2020年(令和2年)11月、特志解剖一号の美幾女の墓を訪ねた。特志とは特別に志願したという意味である。蘭方医学の広まりの中で腑分けといえば罪人であったが、1868年(明治元年)に初めての解剖志願者が現れた。解剖を申し出たのは洋学者の宇都宮鉱之進(三郎)であった。維新の戦乱中体調を崩し、死期を悟った宇都宮は解剖を申し出たが、その後体調が回復し解剖の願いは叶わなかった。
美幾は遊廓での勤めを続けるうちに梅毒に罹患し、その治療のため医学校(東京大学医学部の前身)の附属病院として設置されていた黴毒院(ばいどくいん)に入院していた。末期の梅毒で死期が迫る中、治療をしていた医師から献体を求められ、その求めに応じたのであった。遊女は通常死亡すると投込寺(なげこみでら)の穴に遺棄されるのが習いであったが、解剖を志願すれば丁重に弔い墓を建てるというのが医学校の提示した条件であった。

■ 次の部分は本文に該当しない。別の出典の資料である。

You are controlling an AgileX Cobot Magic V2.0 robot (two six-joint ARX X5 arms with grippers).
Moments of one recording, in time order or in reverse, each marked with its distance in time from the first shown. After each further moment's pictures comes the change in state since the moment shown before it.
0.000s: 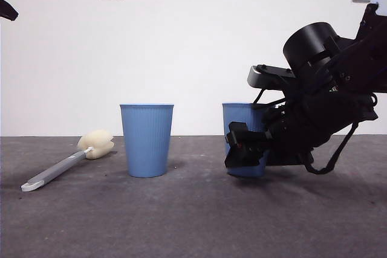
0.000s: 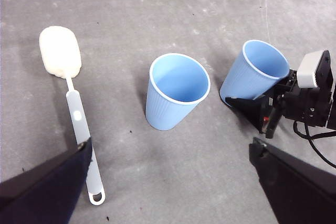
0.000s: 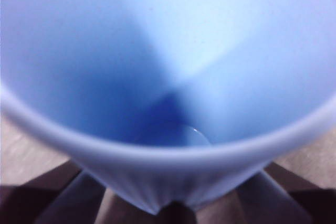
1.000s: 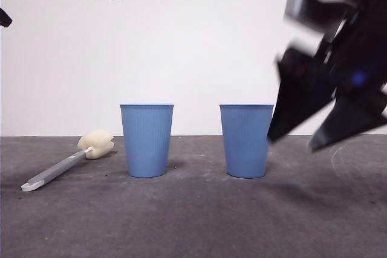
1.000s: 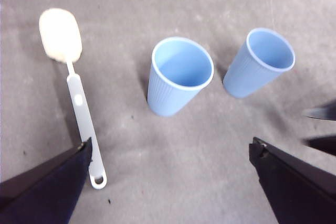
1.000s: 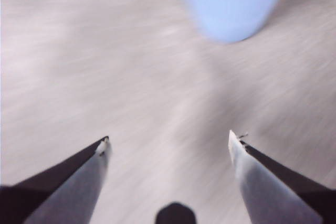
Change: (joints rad) left arm 0.000 0.000 0.000 -0.056 0.003 0.002; right arm 0.036 -0.628 -0.022 -0.951 -0.145 0.030
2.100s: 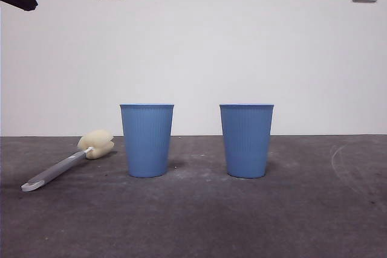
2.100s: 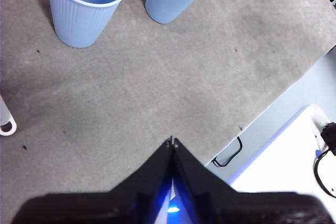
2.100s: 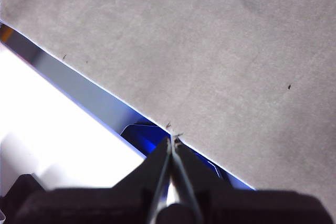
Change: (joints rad) left arm 0.000 0.000 0.000 -0.199 0.310 0.084; right arm 0.006 -0.490 0.277 -0.811 -0.058 0.021
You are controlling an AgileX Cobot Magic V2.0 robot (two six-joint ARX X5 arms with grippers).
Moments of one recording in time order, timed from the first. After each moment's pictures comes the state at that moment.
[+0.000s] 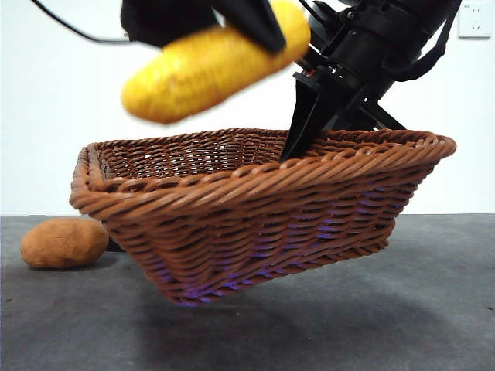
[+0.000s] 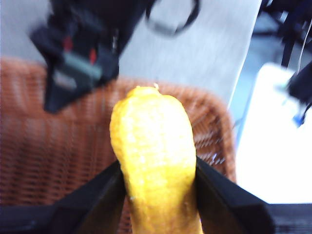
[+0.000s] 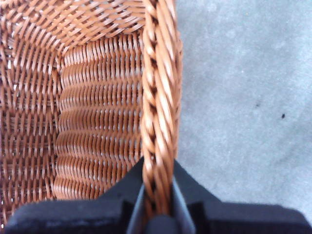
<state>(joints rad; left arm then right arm) -0.92 1.23 0.99 -0.49 0.21 0.04 0.56 1.50 1.07 -0.48 -0.36 0.27</state>
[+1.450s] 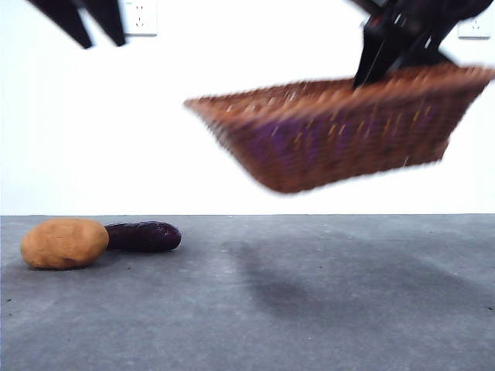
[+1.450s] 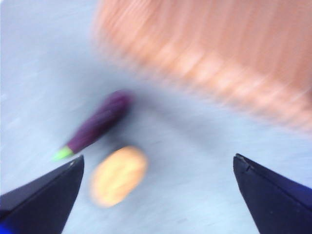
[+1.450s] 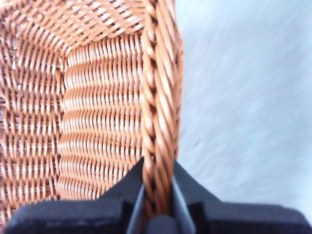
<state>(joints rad) -0.51 1.21 1.30 -0.93 -0.03 0.38 0.33 1.41 1.25 -0.69 -0.36 0.17</state>
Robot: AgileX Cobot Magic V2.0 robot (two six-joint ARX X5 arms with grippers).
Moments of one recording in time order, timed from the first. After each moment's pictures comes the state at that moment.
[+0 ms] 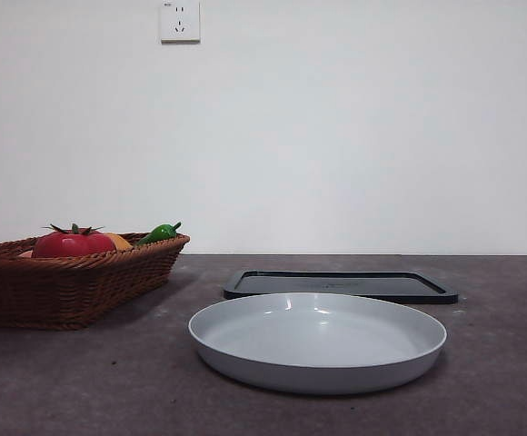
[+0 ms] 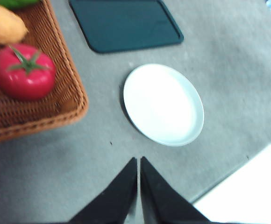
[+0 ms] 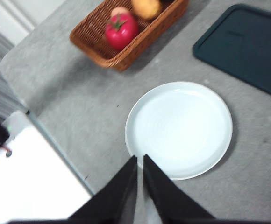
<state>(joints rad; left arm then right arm) -0.09 0.72 0.99 -1.05 0.58 0.04 0.35 0.82 1.03 -0.93 -0.55 0.01</state>
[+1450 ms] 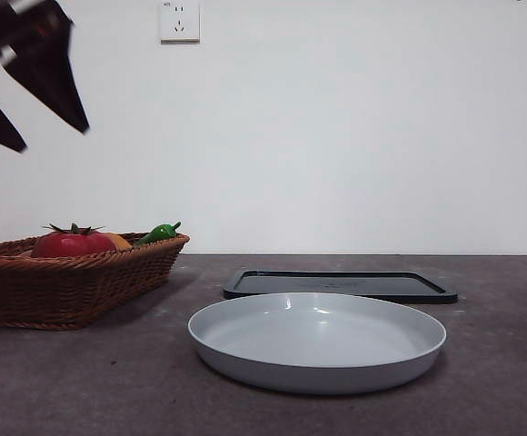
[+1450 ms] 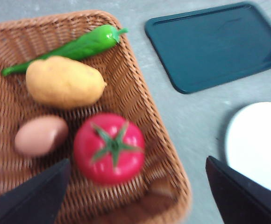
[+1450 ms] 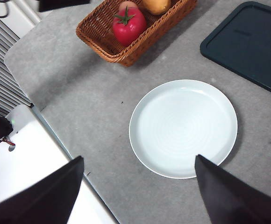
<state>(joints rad) -0.19 1.22 0.99 -0.50 0.25 0.10 0.37 0.82 1.03 -0.93 -0.55 0.00</state>
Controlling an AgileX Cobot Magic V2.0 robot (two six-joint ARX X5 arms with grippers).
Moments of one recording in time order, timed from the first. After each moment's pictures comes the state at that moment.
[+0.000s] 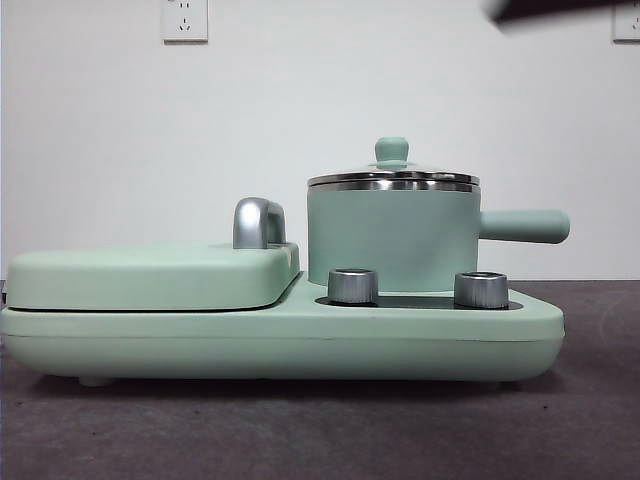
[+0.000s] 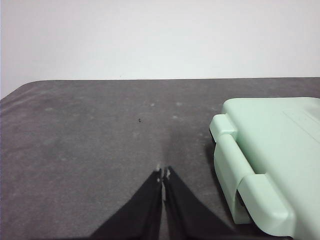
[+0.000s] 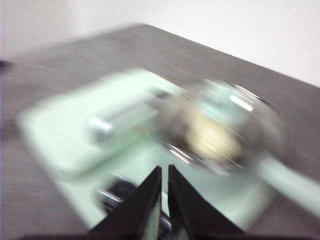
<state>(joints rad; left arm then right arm) 0.03 0.01 0.03 -0.08 0.08 0.01 0.46 0.63 0.55 -0.20 -0.26 -0.07</state>
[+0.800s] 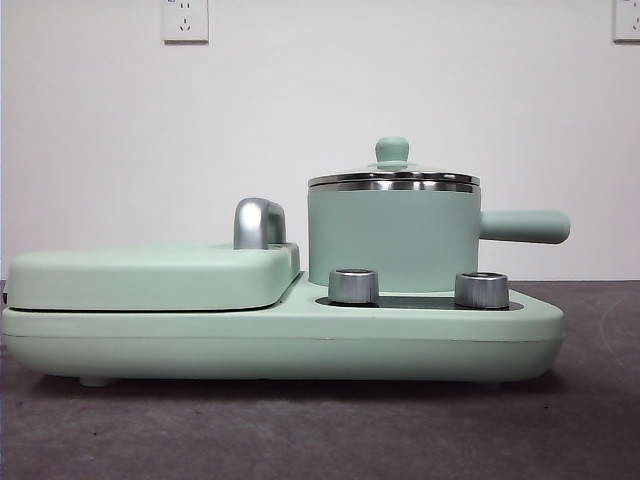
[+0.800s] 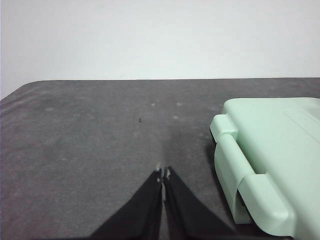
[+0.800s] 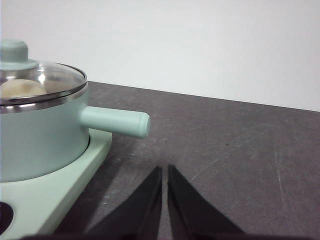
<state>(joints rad) 0.03 0.01 0.03 -0.08 0.08 0.01 0.14 0.00 0.02 -0.01 -0.02 -0.04</state>
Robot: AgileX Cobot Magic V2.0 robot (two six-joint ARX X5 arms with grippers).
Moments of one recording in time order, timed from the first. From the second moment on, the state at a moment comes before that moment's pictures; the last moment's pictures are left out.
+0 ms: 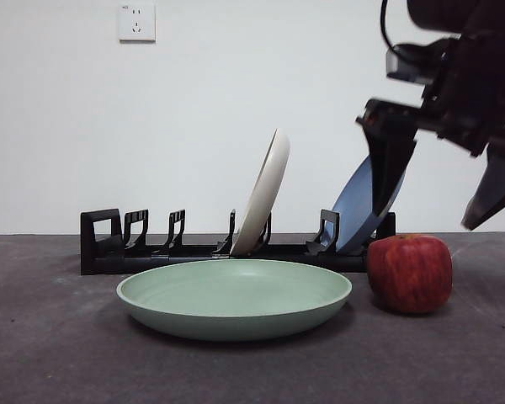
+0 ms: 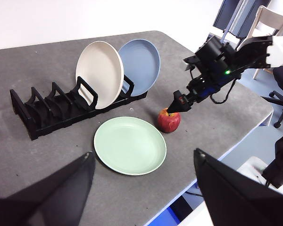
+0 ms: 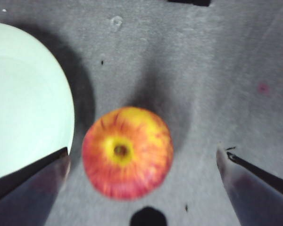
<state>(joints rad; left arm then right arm) -1.15 0.46 1.42 -1.33 -0.39 -0.41 0.41 1.46 0.99 -0.61 -0.03 0.20</state>
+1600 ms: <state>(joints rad) -1.15 0.46 1.41 -1.33 -0.39 -0.43 0.68 1.61 1.38 -0.61 -0.20 0.26</state>
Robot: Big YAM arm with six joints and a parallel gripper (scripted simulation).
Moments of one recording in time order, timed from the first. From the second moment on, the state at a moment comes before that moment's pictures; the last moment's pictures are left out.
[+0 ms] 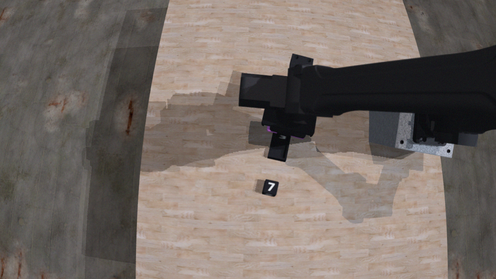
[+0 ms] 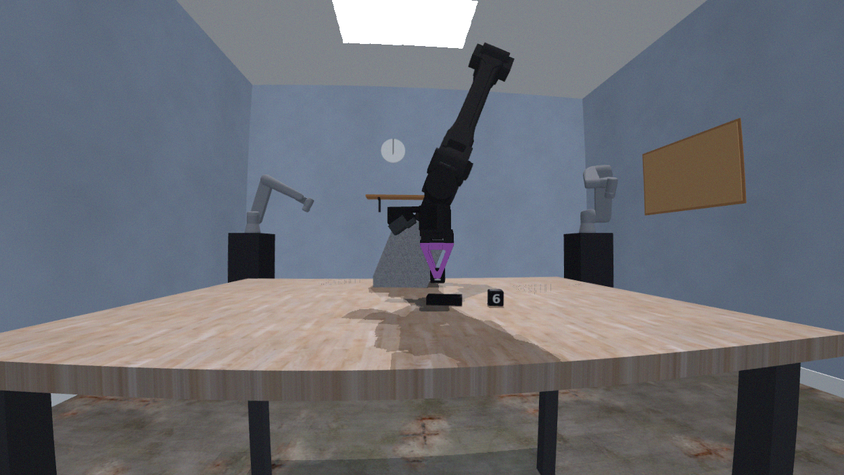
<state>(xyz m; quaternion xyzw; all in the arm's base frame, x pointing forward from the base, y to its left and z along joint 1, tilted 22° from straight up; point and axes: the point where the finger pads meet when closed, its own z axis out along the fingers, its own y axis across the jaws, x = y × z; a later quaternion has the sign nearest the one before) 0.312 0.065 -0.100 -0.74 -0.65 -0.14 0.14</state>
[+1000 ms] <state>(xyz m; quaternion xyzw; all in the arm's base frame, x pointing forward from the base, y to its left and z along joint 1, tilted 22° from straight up) 0.312 0.064 -0.100 -0.74 -0.64 -0.14 0.14</state>
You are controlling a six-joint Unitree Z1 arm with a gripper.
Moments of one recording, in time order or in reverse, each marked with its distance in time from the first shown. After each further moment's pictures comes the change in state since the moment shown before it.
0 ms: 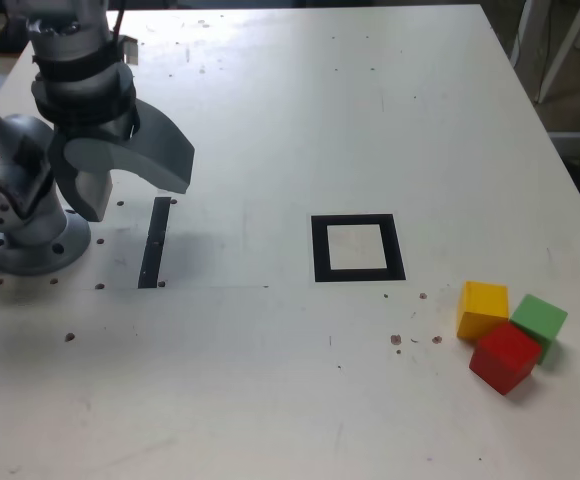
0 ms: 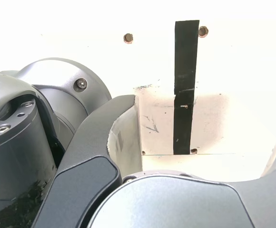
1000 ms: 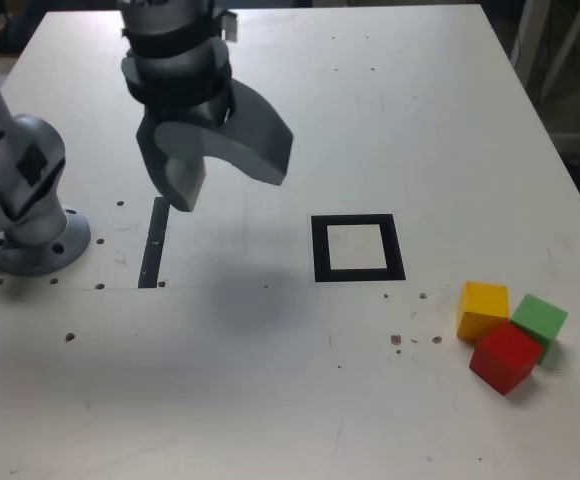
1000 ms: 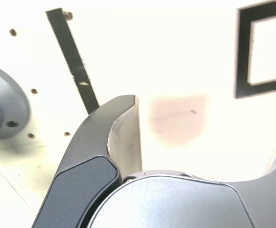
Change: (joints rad) arm -0.176 0.246 -0.376 0.050 0.027 -0.002
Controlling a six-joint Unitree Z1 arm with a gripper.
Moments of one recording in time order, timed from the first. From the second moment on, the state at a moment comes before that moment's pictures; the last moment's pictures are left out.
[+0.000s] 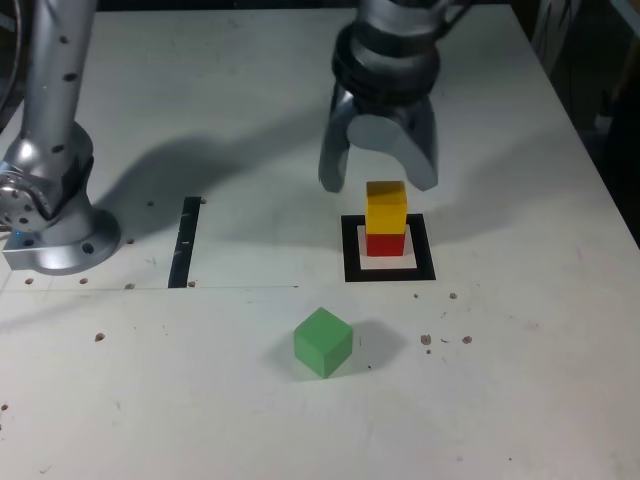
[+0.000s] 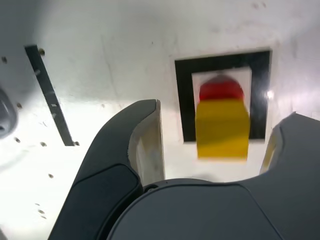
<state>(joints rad) -0.19 1.98 -1.69 1.43 0.18 -0.03</state>
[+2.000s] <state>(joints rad) -0.62 2.04 -1.37 1.12 0.13 0.05</state>
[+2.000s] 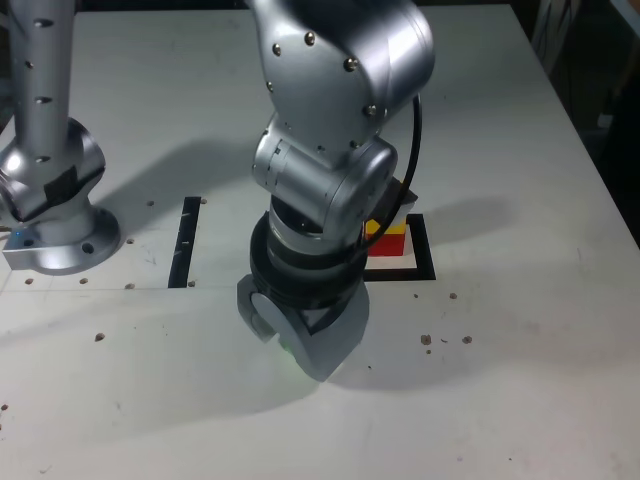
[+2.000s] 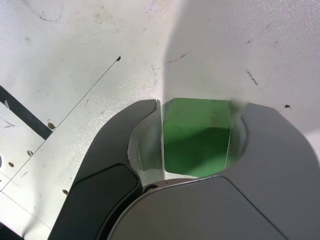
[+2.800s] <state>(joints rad) -0.41 1.89 -1.82 1.62 0.17 -0.06</state>
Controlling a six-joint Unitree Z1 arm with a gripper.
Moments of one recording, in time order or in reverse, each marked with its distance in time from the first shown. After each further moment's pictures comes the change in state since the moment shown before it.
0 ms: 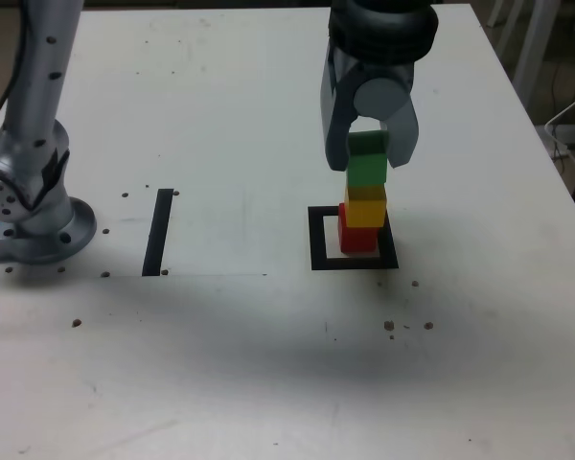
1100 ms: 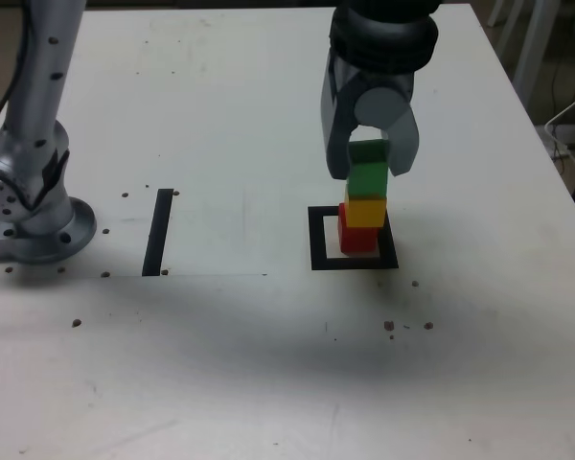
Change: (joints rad) arm 0.004 0.008 0.020 -0.019 -0.030 0.007
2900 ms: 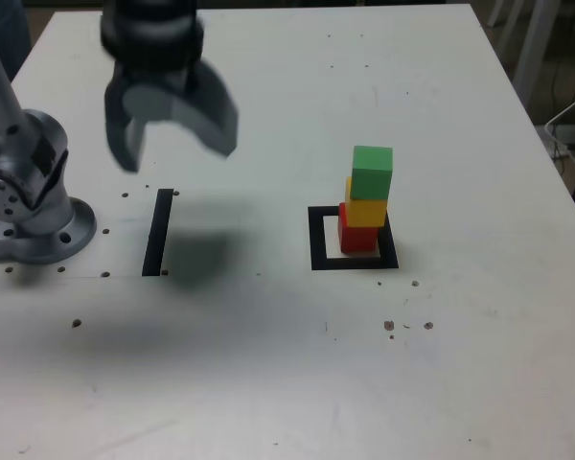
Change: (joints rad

医学校は神田和泉町(現 秋葉原東口付近)の旧津藩藤堂和泉守上屋敷にあり、仮設の解剖所を作り行われたという。
その解剖の経緯は、吉村昭の小説「梅の刺青」に詳細に書かれている。渡辺淳一の小説「白き旅立ち」も美幾を主人公にしているが吉村昭に比べよりフィクション性が強く、美幾と宇都宮の関係性が面白く描かれている。
美幾の墓は、文京区白山の念速寺にある。